Seafood is another natural partner. Stew some fennel and onions with a can of tomatoes and a pinch of saffron, and you've got the perfect base for a seafood stew (or even chicken, if you'd like). If you manage to find some nice young fennel bulbs, try roasting them whole with a bit of olive oil. They sweeten up just like an onion and develop a good, caramelized crust.
The frilly green fronds that grow out of the top are perfectly edible and make a pretty garnish. Even the dark green stalks can be used. Save them and add them to chicken, vegetable, or fish stocks to add a slight aniseed undertone.

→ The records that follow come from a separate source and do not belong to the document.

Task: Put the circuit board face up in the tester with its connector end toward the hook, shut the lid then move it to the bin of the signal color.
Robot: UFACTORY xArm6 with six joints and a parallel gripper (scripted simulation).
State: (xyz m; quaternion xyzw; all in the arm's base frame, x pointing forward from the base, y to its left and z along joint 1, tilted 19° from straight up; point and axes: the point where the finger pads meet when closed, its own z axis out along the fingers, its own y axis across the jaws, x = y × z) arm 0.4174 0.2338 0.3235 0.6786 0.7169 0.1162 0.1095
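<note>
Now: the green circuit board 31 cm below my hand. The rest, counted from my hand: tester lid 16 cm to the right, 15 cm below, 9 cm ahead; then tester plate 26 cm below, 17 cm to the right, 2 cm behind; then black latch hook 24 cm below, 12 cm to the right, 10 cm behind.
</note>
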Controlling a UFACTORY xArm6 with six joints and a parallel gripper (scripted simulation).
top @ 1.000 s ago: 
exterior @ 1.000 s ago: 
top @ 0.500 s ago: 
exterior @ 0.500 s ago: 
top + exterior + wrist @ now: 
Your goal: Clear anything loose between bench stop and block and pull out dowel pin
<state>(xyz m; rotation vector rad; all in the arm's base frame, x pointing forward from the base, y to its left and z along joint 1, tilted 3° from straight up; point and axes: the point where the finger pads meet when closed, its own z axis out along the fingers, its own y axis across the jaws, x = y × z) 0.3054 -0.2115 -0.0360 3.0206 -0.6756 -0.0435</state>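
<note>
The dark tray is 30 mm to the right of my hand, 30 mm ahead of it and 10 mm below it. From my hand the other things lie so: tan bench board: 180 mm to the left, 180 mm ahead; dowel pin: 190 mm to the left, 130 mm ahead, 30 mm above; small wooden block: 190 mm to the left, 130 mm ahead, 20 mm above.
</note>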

I also like to slice them up very thin and cook them down slowly in simple syrup until they become tender enough to eat and use them as a garnish on ice cream or other desserts.
Of course, like most vegetables, they're really healthy too.
Shopping and Storage
With fennel, just like the characters in an episode of Thundercats: the good guys and the bad guys are easy to identify. Look for fennel bulbs that are pale green or white with no discoloration. The first thing you'll notice when fennel is past its prime is browning at the edges of each layer, so check there first. The layers should be tightly packed, and the fronds should be bright green and vigorous.
In its whole form, fennel will last about a week in a loosely closed plastic bag in the vegetable crisper door in the refrigerator, but once you cut it, it rapidly browns, so chop it just before using.
What do you all like doing with your fennel?